Task description.
Go through the listing below from the line containing "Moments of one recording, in" to its last line, retyping each line exactly and nothing else.

Provided data.
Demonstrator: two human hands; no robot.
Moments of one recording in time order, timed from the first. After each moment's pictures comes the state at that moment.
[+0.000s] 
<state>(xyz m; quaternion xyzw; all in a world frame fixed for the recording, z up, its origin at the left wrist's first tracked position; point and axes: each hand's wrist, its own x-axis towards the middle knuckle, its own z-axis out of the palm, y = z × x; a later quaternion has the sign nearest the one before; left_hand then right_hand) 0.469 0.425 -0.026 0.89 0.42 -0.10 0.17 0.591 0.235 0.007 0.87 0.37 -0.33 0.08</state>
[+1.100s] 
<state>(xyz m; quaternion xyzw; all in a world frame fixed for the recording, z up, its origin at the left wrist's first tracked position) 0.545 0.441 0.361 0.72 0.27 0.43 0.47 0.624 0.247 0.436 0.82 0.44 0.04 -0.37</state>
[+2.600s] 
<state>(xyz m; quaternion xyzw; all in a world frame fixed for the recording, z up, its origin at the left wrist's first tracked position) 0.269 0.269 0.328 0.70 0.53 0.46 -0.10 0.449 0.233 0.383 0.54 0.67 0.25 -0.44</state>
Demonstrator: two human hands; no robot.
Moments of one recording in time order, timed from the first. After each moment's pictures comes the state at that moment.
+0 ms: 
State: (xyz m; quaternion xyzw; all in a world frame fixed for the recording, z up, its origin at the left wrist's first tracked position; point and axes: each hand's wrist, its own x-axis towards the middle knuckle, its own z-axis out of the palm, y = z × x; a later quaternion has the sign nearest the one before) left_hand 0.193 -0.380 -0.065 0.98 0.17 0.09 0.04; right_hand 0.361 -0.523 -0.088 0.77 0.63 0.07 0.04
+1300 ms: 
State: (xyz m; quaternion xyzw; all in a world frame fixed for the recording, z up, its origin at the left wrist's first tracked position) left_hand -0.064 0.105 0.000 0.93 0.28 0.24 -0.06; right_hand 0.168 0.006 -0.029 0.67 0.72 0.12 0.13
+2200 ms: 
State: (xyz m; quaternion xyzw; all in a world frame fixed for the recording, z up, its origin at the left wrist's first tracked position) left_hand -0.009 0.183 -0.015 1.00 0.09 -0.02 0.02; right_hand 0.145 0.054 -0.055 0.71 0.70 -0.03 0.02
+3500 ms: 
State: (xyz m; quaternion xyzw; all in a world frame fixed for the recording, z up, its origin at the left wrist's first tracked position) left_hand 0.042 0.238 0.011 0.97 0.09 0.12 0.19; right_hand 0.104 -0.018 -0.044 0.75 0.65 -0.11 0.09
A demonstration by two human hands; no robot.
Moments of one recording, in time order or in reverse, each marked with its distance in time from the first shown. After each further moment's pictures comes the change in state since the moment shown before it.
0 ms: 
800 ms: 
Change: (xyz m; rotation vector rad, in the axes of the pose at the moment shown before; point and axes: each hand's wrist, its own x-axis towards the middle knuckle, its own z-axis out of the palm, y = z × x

Written reply.
Moments of one recording, in time order or in reverse, each marked with its distance in time from the first shown. After each further moment's pictures comes the change in state since the moment shown before it.
0 ms: 
800 ms: 
Change: (xyz m; rotation vector rad, in the axes of the pose at the moment shown before; point and axes: each hand's wrist, its own x-axis towards the middle knuckle, its own z-axis out of the palm, y = z × x

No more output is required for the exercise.